Paiporta (Valencia), 3 de noviembre de 2024. 13:30 h
Toda España está con Valencia, pero a la vez siento que estoy sola, por mucho que los voluntarios hayan inundado las calles de mi Paiporta, que ahora es más bien una montaña de escombros y coches. No ha habido tiempo para nada; es la sensación que tengo. No hay tiempo para pensar —lo que en parte me alegra—, no hubo tiempo para avisarnos, no hubo tiempo para un último abrazo a papá, no hay tiempo para asimilar que no habrá más abrazos a papá. Solo hay tiempo de luchar por el de enfrente, que antes era la envidia del pueblo y ahora tira para adelante con lo puesto. Porque ya da igual la carrera; de repente quiero tanto a mi hermano como a mi vecino, al que antes detestaba, a mi madre como a mi tía. De repente nos veo a todos iguales y, si me diesen la oportunidad, habría firmado porque el agua solo hubiese inundado mi casa con la condición de que las demás se quedasen intactas.

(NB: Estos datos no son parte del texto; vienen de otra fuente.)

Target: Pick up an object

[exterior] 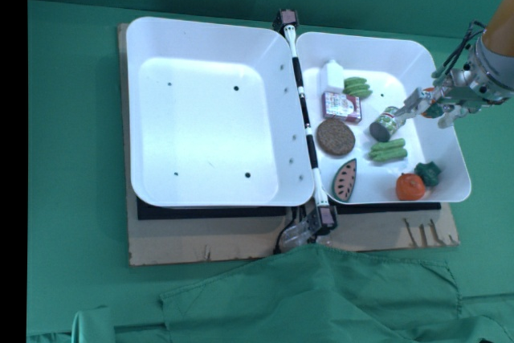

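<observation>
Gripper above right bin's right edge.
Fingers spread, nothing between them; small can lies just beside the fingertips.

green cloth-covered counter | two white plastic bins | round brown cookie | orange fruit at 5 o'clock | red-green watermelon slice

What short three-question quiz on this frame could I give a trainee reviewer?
1. True or false: the watermelon slice lies in the left bin.
2. Which item lies nearest the hand? A: the round brown cookie; B: the small can; C: the orange fruit.
3. Fill in: the white bottle stands near the right bin's ____ edge.

Key: 1 false, it lies in the right bin; 2 B; 3 far.
</observation>
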Controlling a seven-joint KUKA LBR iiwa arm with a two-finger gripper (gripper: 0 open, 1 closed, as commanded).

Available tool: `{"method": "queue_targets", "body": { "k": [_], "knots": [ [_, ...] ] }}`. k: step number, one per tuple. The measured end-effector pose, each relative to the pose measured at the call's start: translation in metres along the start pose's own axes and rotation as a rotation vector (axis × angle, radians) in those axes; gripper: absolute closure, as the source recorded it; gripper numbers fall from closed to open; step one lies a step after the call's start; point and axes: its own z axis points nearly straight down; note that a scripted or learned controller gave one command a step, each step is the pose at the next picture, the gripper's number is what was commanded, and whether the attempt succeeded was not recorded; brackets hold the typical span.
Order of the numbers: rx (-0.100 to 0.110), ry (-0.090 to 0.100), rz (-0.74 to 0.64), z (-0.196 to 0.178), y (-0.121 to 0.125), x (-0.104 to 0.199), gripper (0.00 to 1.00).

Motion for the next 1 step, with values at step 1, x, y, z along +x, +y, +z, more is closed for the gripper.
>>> {"method": "queue_targets", "body": {
  "k": [1],
  "knots": [
    [0.007,0.002,0.004,0.0268,-0.0568,-0.0069,0.0]
  ]
}}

Ver llorar a quien no le tocaba llorar tan pronto es una sensación tan difícil de procesar como escuchar a tu madre odiar la casa que construyó con el amor de su vida, y que ha acabado siendo una trampa mortal para el mismo.
Esa mañana el pueblo está revuelto, noto que hay más policía. Me alegro. Pienso que por fin estamos haciendo algo bien, pero hay algo más. El ambiente ya de por sí cargado aumenta hoy su resignación. Hay un grupo de personas reunidas en una de las calles principales; llevo días sin conexión, así que no me entero de nada. Pregunto a un vecino y me dice con cara de pocos amigos que los Reyes y el Presidente del Gobierno van a visitar el pueblo. Avanzo entre la multitud y, efectivamente, el pueblo descarga su rabia contra los que se quedan a escucharles. La reina llora con la cara llena de barro. El Rey aparta en ese momento el paraguas de uno de sus escoltas y avanza serio entre quienes le gritan.
A mí, que estudio periodismo, no se me vienen titulares a la cabeza. Tengo frente a mí un antes y un después en la política de mi país y solo puedo preguntarme si habrán abierto el garaje para velar, una semana después, el cuerpo de mi padre.